# WHAT YOU HAVE TO DO:
Using the data below, copy out all lines with the word "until".
[MATERIAL SHOWN Boundary: Start]
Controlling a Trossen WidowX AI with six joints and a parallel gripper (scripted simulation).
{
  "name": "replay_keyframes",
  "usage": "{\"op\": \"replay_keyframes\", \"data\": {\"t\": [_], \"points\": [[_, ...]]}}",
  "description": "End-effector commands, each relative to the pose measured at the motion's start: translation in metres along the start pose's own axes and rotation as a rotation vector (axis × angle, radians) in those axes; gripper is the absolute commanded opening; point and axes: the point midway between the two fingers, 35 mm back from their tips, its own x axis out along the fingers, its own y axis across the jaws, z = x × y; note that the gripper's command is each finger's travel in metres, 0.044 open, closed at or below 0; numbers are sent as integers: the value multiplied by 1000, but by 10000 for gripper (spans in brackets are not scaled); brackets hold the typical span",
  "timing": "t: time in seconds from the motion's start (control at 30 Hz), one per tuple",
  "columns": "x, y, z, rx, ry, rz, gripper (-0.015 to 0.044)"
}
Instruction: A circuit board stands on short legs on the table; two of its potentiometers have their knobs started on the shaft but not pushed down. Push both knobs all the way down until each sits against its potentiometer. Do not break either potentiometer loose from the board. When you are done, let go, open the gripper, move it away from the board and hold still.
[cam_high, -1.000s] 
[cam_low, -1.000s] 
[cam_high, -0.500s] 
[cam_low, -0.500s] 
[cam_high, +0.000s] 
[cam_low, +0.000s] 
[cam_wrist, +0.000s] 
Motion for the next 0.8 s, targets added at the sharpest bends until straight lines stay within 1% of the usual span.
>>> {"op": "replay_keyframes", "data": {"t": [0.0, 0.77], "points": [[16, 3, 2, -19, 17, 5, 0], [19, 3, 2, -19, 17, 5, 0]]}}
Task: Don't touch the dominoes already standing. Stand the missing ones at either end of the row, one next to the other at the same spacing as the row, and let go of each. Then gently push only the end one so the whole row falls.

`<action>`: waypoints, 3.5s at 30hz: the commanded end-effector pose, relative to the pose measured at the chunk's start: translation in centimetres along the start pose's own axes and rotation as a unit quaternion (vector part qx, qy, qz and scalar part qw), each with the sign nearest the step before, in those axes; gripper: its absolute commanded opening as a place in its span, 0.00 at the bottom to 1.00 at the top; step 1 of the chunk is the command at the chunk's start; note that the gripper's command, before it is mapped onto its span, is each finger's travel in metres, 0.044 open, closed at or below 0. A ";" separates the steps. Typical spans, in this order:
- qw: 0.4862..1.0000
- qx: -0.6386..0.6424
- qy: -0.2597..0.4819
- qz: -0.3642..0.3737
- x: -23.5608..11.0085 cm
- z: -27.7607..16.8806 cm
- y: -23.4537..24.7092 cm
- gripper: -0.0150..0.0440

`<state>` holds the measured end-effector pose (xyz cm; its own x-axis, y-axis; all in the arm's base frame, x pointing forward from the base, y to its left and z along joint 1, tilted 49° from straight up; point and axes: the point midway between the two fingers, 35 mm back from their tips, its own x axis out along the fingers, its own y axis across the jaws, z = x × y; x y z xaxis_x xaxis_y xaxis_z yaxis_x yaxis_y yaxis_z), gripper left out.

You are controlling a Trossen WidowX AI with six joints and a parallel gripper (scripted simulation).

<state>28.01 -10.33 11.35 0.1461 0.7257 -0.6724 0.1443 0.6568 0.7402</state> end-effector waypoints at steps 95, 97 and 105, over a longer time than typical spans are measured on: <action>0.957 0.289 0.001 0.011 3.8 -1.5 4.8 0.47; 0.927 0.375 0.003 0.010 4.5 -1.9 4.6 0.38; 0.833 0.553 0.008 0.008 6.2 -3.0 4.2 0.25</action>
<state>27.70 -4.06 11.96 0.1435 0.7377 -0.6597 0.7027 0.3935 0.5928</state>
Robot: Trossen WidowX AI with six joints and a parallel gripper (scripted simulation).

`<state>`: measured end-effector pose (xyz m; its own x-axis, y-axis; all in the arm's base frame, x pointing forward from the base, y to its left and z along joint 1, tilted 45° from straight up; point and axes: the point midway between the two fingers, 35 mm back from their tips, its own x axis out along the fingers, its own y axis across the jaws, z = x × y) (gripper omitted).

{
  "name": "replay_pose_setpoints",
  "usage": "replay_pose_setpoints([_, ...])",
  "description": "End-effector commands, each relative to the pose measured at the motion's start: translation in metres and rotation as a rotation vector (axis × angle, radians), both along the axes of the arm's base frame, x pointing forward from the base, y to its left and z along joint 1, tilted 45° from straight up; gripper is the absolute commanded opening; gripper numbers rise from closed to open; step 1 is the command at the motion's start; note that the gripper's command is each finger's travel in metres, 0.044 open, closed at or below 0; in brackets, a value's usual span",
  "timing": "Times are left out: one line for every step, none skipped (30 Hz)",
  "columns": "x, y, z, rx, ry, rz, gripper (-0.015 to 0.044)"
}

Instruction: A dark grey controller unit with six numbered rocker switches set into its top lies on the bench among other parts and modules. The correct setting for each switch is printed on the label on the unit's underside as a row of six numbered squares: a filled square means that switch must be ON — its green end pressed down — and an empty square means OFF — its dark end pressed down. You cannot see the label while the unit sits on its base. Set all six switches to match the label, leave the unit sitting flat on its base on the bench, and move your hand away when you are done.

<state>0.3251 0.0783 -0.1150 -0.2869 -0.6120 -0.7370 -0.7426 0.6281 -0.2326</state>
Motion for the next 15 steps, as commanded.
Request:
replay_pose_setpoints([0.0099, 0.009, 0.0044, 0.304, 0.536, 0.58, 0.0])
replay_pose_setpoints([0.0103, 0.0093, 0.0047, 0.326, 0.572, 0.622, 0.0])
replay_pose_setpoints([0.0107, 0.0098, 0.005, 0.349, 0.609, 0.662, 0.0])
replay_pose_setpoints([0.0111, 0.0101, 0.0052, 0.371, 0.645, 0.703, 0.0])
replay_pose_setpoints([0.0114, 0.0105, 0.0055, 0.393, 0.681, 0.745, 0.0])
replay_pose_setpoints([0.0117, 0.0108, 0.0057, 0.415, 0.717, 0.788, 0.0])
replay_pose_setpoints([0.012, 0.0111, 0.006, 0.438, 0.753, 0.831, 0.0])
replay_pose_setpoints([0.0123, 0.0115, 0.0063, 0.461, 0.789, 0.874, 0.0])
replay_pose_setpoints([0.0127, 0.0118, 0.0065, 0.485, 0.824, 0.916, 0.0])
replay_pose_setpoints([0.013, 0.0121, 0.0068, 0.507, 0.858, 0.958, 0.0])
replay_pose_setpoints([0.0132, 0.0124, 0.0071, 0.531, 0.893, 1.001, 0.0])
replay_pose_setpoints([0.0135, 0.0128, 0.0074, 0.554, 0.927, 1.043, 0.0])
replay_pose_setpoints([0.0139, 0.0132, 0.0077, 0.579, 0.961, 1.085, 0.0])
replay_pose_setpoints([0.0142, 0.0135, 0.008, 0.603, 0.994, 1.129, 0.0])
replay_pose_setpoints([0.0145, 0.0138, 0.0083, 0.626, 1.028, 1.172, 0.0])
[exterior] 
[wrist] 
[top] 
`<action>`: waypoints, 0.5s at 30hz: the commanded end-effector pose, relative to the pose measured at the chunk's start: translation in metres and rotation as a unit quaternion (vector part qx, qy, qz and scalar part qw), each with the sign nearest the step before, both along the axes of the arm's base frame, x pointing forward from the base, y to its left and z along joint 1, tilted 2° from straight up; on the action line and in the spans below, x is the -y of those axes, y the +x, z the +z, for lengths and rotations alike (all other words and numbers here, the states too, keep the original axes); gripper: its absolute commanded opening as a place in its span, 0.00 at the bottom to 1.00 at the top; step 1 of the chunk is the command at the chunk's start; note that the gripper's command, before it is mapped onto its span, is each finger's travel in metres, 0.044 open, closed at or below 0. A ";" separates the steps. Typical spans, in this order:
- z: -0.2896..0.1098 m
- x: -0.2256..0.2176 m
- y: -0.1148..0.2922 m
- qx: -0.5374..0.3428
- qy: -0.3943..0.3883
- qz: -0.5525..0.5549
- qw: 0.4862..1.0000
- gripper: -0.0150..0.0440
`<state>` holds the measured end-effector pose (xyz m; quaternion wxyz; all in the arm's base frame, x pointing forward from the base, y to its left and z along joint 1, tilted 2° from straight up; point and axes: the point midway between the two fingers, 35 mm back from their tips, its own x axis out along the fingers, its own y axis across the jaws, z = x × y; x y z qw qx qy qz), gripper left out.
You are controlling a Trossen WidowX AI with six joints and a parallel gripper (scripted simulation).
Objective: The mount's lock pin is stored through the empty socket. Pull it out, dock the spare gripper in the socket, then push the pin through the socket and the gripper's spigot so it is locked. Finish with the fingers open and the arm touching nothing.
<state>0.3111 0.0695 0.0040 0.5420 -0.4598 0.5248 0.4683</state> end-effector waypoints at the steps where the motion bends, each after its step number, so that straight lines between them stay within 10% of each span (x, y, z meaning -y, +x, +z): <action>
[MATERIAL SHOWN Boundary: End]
# OUTPUT OF THE EXERCISE:
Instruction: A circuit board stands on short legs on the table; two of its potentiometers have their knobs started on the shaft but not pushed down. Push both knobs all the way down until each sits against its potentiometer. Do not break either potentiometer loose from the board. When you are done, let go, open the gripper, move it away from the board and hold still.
Motion for the next 0.8 s, targets added at the sharpest bends until straight lines stay within 1% of the usual span.

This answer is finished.